6. testament-sample1.txt
Size: 23908 tokens

7. testament-sample2.txt
Size: 23884 tokens

Another file with only POS tagging is available. This file was autmatically tagged with BTagger (Gesmundo & Samardzic, 2012) trained on the enciklopedija-testament.txt corpus. The output of the tagger was validated manually. This file was subsequently used to extend the training corpus for POS-tagging and get a total of 153625 POS-tagged tokens.

8. basta.txt
Size: 57977 tokens
Annotation: POS tagging. Automatic annotation validated manually.
Format: [token][tab][POS]
Content: "Bašta, pepeo". The sentences appear in the original order.

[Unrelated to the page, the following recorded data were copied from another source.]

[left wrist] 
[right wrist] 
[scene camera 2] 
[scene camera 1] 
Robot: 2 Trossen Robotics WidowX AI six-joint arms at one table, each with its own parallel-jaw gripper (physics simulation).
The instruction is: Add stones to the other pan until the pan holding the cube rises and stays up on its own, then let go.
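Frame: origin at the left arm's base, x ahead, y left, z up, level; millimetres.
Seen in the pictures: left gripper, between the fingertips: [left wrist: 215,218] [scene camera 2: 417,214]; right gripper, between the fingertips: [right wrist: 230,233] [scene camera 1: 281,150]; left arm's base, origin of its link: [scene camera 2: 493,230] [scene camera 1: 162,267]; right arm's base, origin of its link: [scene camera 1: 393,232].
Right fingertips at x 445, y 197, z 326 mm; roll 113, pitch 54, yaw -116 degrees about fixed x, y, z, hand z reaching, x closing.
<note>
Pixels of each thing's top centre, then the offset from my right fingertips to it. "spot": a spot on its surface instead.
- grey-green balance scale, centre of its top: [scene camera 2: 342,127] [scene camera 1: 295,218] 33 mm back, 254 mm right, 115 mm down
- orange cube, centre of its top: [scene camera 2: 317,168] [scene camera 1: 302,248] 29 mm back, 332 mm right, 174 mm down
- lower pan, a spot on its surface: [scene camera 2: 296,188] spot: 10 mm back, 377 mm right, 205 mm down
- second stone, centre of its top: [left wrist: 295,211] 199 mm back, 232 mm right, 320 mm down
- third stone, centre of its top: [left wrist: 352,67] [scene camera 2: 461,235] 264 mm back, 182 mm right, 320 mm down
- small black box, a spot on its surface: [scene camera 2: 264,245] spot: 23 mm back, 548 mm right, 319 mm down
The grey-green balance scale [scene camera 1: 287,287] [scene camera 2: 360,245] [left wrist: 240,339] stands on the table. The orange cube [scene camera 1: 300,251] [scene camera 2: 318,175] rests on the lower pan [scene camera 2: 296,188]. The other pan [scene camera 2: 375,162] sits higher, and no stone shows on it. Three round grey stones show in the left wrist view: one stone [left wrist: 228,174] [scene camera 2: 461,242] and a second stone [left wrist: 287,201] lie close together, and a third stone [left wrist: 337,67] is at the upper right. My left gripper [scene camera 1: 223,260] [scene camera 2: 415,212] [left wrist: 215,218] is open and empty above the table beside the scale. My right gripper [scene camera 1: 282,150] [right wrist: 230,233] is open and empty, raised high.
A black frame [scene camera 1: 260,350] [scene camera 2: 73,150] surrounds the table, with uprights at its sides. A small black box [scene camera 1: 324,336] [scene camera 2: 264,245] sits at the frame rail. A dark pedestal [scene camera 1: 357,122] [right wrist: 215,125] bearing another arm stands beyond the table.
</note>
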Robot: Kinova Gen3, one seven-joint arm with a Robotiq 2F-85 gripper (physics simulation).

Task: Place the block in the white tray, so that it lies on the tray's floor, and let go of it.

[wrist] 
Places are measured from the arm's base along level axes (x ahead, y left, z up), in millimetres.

If you wish to create a training corpus for POS-tagging by merging basta.txt and enciklopedija-testament.txt, it can be done as follows:

1. create a file containing only the POS annotation from enciklopedija-testament.txt:
$ cut -f 1,3 enciklopedija-testament.txt > enciklopedija-testament-POS.txt

2. concatenate this file with basta.txt:
$ cat enciklopedija-testament-POS.txt basta.txt > enciklopedija-testament-basta-POS.txt

POS tagging implemented in the corpus:
The tagset used for the POS-tagging contains 45 tags. As the initial plan was to use TreeTagger to annotate the three sub-corpora, ParCoTrain tagset was initially based on the one proposed by TreeTagger, adapted to Serbian. The tags encode the main part-of-speech and the subcategory. For adjectives and adverbs, they also indicate the degree of comparison. The tags have the following format: the main POS is given in capitals, followed by a semicolon, followd by the subcategory, if applicable. Some tag examples are given below.

NOM:nam = proper noun
NOM:com = common noun
ADJ:sup = superlative adjective
ADJ:comp = comparative adjective
ADJ:rel = relative adjective

A more detailed presentation of the tagset can be found in the PDF documentation available at the download page.